Spin and charge gaps in the one-dimensional Kondo-lattice model with Coulomb interaction between conduction electrons

TL;DR

This study uses the density-matrix renormalization-group method to analyze how spin and charge gaps in a one-dimensional Kondo-lattice model depend on exchange interaction and Coulomb repulsion, revealing their growth and exponential decay behaviors.

Contribution

It provides a detailed numerical analysis of spin and charge gaps in the 1D Kondo-lattice model with Coulomb interaction, including their dependence on model parameters and asymptotic behaviors.

Findings

Both gaps increase with J and U_c.

Spin gap vanishes exponentially as J approaches zero.

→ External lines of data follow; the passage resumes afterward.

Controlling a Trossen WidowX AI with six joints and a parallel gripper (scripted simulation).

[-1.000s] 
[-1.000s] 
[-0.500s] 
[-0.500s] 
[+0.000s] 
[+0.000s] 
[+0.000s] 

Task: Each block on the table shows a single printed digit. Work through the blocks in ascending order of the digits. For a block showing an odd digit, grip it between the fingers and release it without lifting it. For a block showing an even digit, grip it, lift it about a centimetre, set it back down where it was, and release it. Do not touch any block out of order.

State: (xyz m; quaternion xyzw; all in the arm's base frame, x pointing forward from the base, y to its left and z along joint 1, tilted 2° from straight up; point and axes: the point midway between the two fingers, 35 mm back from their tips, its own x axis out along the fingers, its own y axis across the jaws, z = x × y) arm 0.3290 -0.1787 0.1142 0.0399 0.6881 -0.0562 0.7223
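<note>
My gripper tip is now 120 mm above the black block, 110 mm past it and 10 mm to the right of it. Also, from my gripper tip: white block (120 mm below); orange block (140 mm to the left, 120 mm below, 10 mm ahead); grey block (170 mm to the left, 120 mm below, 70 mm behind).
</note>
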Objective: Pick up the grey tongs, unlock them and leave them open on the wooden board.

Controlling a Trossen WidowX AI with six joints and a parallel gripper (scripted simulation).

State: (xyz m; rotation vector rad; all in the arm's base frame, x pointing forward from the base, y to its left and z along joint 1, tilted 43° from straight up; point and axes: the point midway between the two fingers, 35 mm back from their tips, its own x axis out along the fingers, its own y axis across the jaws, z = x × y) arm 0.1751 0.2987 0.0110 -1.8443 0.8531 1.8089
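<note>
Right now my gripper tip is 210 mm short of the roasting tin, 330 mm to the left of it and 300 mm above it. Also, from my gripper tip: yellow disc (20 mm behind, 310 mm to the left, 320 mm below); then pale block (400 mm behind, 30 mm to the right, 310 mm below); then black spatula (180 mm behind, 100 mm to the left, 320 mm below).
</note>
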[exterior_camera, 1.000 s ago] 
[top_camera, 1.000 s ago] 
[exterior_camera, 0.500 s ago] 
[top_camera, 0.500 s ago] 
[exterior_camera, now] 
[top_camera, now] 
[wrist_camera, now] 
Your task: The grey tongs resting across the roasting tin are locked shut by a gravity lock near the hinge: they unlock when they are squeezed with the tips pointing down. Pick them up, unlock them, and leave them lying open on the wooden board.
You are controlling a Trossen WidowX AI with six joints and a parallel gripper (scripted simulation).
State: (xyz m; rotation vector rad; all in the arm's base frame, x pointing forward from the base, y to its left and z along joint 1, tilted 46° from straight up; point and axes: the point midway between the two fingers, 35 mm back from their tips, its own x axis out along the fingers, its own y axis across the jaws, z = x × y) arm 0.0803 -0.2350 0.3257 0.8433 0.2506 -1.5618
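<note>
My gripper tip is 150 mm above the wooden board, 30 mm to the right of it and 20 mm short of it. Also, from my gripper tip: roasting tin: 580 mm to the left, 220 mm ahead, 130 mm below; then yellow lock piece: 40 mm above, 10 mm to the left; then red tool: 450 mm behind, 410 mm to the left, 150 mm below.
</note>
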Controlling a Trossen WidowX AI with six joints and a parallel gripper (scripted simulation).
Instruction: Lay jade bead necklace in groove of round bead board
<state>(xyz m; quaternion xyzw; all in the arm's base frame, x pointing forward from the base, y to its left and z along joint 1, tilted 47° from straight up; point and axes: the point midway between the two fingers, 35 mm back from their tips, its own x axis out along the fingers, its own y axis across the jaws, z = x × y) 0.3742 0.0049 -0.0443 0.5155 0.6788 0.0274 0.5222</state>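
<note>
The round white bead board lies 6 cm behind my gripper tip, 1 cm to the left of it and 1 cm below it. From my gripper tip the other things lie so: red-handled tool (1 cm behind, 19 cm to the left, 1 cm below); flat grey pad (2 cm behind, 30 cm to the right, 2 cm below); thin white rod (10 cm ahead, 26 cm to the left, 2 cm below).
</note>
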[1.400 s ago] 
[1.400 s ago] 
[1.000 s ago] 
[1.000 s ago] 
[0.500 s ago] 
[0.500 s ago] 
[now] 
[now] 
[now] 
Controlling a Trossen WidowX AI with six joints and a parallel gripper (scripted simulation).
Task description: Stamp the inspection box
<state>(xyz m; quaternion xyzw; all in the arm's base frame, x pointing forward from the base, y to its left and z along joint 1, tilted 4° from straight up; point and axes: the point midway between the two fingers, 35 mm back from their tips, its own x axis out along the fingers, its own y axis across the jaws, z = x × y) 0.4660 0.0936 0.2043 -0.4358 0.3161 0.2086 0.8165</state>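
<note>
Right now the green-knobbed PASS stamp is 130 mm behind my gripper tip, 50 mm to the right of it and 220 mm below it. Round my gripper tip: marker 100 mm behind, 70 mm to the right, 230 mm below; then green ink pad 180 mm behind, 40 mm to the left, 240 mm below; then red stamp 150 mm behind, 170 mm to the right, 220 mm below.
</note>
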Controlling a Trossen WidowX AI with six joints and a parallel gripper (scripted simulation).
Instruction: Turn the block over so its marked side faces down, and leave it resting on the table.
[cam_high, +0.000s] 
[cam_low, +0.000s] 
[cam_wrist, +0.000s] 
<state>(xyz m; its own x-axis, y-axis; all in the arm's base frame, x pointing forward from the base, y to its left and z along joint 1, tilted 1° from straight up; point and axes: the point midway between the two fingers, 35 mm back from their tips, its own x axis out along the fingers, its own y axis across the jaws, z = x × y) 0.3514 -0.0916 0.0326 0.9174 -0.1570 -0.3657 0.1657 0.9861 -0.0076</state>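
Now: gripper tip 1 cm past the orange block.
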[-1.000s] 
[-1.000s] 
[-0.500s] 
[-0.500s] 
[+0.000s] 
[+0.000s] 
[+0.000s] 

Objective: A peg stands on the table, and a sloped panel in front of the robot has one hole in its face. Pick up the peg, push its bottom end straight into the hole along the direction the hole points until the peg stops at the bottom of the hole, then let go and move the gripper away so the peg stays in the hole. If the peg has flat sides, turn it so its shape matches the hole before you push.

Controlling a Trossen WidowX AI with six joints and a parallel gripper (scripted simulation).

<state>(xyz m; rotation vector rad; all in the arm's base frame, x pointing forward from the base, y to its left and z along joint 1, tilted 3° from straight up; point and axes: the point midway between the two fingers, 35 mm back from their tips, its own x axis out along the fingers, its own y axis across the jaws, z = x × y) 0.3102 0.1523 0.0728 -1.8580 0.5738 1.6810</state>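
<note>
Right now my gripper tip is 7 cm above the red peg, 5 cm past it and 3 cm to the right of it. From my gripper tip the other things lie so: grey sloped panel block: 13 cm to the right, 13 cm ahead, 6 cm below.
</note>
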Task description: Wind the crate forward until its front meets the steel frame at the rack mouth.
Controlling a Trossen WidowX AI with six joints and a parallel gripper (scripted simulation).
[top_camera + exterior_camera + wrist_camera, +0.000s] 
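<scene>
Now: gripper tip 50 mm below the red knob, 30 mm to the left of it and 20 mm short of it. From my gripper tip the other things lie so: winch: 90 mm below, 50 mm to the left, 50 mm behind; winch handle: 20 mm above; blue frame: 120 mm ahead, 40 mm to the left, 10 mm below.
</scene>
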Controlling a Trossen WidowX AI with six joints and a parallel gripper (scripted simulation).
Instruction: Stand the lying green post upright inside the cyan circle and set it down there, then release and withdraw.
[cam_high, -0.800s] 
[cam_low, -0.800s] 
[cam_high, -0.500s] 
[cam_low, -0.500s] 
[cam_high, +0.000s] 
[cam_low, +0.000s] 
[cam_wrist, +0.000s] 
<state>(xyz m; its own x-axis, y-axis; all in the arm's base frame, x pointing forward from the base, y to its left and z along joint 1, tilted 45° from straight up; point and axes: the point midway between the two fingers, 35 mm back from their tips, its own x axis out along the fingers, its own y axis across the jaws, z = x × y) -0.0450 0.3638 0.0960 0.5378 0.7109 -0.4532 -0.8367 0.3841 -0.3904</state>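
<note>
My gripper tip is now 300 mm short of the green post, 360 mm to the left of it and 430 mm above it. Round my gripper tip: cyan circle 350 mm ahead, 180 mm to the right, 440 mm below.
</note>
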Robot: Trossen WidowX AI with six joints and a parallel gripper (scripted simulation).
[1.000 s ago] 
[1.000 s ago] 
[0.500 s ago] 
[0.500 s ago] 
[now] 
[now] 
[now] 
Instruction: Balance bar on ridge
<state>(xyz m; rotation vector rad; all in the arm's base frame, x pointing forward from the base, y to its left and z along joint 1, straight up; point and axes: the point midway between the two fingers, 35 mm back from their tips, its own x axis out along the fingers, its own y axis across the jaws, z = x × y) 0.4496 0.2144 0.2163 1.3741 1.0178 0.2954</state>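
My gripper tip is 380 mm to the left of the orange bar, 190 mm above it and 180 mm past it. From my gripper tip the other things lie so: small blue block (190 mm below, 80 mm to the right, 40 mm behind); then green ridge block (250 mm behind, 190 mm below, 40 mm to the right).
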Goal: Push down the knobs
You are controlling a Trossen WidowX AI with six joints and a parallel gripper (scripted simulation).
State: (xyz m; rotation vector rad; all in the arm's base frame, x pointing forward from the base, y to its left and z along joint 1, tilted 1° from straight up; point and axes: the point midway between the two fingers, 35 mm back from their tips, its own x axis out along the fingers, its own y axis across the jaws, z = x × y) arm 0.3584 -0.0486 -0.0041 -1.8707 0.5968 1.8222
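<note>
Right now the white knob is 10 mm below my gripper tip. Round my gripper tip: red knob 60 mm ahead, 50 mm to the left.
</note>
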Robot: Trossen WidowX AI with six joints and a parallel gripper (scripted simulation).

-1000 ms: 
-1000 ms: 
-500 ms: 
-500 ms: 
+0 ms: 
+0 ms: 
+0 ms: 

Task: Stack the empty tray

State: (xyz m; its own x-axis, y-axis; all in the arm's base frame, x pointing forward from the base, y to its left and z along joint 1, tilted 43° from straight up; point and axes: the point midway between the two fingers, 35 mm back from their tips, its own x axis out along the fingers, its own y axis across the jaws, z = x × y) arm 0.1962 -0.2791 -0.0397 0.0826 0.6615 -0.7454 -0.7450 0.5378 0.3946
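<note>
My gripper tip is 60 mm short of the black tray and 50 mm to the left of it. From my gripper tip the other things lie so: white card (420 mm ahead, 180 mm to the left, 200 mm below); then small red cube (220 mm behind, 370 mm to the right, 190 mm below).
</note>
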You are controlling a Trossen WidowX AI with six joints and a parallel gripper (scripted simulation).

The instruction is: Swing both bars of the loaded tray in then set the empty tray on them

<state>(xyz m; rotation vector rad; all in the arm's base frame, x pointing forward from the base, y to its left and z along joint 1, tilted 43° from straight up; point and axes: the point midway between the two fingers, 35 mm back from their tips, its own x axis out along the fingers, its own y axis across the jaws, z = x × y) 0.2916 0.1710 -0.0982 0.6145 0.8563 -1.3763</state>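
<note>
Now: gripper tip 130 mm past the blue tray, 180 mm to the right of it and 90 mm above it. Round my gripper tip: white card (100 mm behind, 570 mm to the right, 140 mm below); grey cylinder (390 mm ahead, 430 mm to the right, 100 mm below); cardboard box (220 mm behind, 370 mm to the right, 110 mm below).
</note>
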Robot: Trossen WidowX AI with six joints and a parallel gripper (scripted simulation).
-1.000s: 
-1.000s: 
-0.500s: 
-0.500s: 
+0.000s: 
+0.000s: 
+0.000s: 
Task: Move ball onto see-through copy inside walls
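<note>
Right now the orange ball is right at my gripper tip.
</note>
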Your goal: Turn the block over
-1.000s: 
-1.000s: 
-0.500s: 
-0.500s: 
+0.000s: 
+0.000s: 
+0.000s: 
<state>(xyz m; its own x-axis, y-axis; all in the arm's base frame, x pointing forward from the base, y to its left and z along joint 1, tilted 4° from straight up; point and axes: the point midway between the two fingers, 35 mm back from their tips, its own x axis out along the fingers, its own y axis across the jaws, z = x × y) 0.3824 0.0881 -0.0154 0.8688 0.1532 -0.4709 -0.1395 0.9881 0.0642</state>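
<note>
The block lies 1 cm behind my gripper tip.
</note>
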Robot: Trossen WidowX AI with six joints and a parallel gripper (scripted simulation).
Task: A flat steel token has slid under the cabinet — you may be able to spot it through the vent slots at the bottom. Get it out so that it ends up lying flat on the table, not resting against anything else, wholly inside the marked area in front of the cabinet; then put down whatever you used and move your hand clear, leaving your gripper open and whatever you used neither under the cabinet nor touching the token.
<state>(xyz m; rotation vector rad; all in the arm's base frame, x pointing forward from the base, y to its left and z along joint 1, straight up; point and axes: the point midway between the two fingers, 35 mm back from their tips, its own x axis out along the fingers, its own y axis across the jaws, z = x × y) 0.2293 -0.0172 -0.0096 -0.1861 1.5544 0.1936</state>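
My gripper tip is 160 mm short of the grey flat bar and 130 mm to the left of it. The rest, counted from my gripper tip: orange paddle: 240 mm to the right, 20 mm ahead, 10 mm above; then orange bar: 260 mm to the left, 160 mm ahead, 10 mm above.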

Charge gap remains finite for U_c > 0 as J approaches zero.

Abstract

The density-matrix renormalization-group method is applied to the one-dimensional Kondo-lattice model with the Coulomb interaction between the conduction electrons. The spin and charge gaps are calculated as a function of the exchange constant $J$ and the Coulomb interaction $U_c$. It is shown that both the spin and charge gaps increase with increasing $J$ and $U_c$. The spin gap vanishes in the limit of $J \rightarrow 0$ for any $U_c$ with an exponential form, $\Delta_s\propto \exp{[-1/\alpha (U_c) J \rho]}$. The exponent, $\alpha (U_c)$, is determined as a function of $U_c$. The charge gap is generally much larger than the spin gap. In the limit of $J \rightarrow 0$, the charge gap vanishes as $\Delta_c=\frac{1}{2}J$ for $U_c=0$ but for a finite $U_c$ it tends to a finite value, which is the charge gap of the Hubbard model.